I will use PLS model since it performed best for the previous exercise. RMSE was used to select the optimal model using the smallest value. The final value used for the model was ncomp = 10. R squared at ncomp=10 is at its highest value (.61).
## Partial Least Squares
##
## 144 samples
## 57 predictor
##
## Pre-processing: centered (57), scaled (57)
## Resampling: Cross-Validated (10 fold)
## Summary of sample sizes: 131, 130, 130, 130, 129, 129, ...
## Resampling results across tuning parameters:
##
## ncomp RMSE Rsquared MAE
## 1 0.8312122 0.4582919 0.6368723
## 2 0.8784130 0.5065290 0.6044327
## 3 0.7449064 0.5860351 0.5387970
## 4 0.7191004 0.5974733 0.5526837
## 5 0.7404487 0.5932325 0.5659655
## 6 0.7452959 0.5893215 0.5681318
## 7 0.7684710 0.5780940 0.5925164
## 8 0.7513039 0.5867866 0.5912885
## 9 0.7132363 0.6101240 0.5655940
## 10 0.7044069 0.6113084 0.5601250
## 11 0.7084133 0.6090025 0.5526973
## 12 0.7206937 0.6059508 0.5488486
## 13 0.7350137 0.6045316 0.5580296
## 14 0.7261172 0.6036587 0.5626825
## 15 0.7348801 0.5972221 0.5747648
## 16 0.7197914 0.6006316 0.5705944
## 17 0.7221599 0.5943178 0.5710099
## 18 0.7256506 0.5867697 0.5691657
## 19 0.7400848 0.5720982 0.5808337
## 20 0.7650570 0.5470784 0.5935269
##
## RMSE was used to select the optimal model using the smallest value.
## The final value used for the model was ncomp = 10.
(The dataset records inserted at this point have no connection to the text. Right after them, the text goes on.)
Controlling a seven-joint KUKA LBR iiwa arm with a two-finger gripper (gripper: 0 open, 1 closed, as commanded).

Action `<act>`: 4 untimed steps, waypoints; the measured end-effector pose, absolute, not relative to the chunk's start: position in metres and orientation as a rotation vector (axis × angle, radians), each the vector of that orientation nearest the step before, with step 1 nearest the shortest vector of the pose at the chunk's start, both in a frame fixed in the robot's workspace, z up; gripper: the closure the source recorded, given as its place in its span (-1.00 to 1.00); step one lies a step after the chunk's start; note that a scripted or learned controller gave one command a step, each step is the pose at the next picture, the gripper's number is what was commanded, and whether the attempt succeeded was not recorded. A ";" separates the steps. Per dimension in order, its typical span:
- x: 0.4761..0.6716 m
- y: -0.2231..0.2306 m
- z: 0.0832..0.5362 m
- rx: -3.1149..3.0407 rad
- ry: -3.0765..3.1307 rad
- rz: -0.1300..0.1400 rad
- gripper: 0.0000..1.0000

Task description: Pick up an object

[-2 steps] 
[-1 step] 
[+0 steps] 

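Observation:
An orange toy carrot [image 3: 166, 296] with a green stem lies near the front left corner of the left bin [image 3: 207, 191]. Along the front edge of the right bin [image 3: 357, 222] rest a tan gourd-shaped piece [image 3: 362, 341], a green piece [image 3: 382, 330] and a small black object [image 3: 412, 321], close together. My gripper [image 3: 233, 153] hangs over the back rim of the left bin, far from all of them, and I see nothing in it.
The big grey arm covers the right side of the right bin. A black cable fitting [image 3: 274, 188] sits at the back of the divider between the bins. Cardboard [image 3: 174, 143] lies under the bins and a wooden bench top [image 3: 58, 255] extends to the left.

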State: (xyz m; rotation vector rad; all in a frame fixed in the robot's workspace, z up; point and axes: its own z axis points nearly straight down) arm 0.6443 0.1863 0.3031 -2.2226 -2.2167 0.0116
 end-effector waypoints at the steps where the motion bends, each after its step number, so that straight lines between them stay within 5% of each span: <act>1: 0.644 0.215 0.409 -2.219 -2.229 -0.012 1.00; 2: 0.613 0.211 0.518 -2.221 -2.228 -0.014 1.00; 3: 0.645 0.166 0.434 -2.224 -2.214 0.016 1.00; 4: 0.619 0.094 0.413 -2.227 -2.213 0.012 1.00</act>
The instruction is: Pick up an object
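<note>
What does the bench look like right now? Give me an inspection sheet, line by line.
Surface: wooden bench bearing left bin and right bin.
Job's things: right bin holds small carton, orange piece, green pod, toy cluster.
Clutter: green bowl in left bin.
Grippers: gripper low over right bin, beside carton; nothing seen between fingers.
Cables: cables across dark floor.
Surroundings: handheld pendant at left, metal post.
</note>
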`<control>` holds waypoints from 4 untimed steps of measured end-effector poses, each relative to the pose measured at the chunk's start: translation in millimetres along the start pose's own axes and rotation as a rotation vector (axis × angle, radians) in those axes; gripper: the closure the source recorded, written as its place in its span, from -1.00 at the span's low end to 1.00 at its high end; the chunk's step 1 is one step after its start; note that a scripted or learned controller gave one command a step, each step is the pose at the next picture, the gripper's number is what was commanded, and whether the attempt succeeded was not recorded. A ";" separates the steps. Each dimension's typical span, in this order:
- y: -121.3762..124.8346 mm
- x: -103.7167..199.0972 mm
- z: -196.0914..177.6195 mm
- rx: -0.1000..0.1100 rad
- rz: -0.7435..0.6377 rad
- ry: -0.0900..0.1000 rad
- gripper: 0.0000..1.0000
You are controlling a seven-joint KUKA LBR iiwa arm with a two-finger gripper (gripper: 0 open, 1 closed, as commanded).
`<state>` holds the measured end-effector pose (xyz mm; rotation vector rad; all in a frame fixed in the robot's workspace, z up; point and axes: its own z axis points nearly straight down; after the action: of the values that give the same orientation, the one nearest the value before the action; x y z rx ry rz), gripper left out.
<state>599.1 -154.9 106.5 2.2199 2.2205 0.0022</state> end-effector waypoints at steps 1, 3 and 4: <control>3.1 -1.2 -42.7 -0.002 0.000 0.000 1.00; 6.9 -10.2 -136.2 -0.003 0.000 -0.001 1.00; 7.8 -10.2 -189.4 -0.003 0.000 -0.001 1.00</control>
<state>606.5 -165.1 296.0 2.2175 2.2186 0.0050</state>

The predictive R square was greater and the RMSE was less than that on the training set.
## RMSE Rsquared MAE
## 0.4702021 0.7831245 0.3666030
ManufacturingProcess32 is the most important predictor in the model. Process predictors seem to have more out of the 20 important variables shown but they seem to have fairly similar amount of importance.
##
## Attaching package: 'pls'
## The following object is masked from 'package:caret':
##
## R2
## The following object is masked from 'package:stats':
##
## loadings
## pls variable importance
##
## only 20 most important variables shown (out of 57)
##
## Overall
## ManufacturingProcess32 100.00
## ManufacturingProcess09 88.06
## ManufacturingProcess13 86.60
## ManufacturingProcess17 79.38
## ManufacturingProcess36 77.46
## BiologicalMaterial02 59.84
## ManufacturingProcess06 57.66
## BiologicalMaterial08 57.62
## ManufacturingProcess33 57.34
## BiologicalMaterial06 56.95
## BiologicalMaterial11 55.19
## ManufacturingProcess12 54.80
## BiologicalMaterial12 54.05
## ManufacturingProcess11 53.01
## BiologicalMaterial03 50.57
## ManufacturingProcess30 49.55
## ManufacturingProcess31 47.83
## ManufacturingProcess29 47.60
## ManufacturingProcess28 47.23
## BiologicalMaterial04 46.75
The most important predictors have a strong positive or negative correlation to the Yield response variable. Having information whether variables correlate can provide suggest variable removal to improve the model.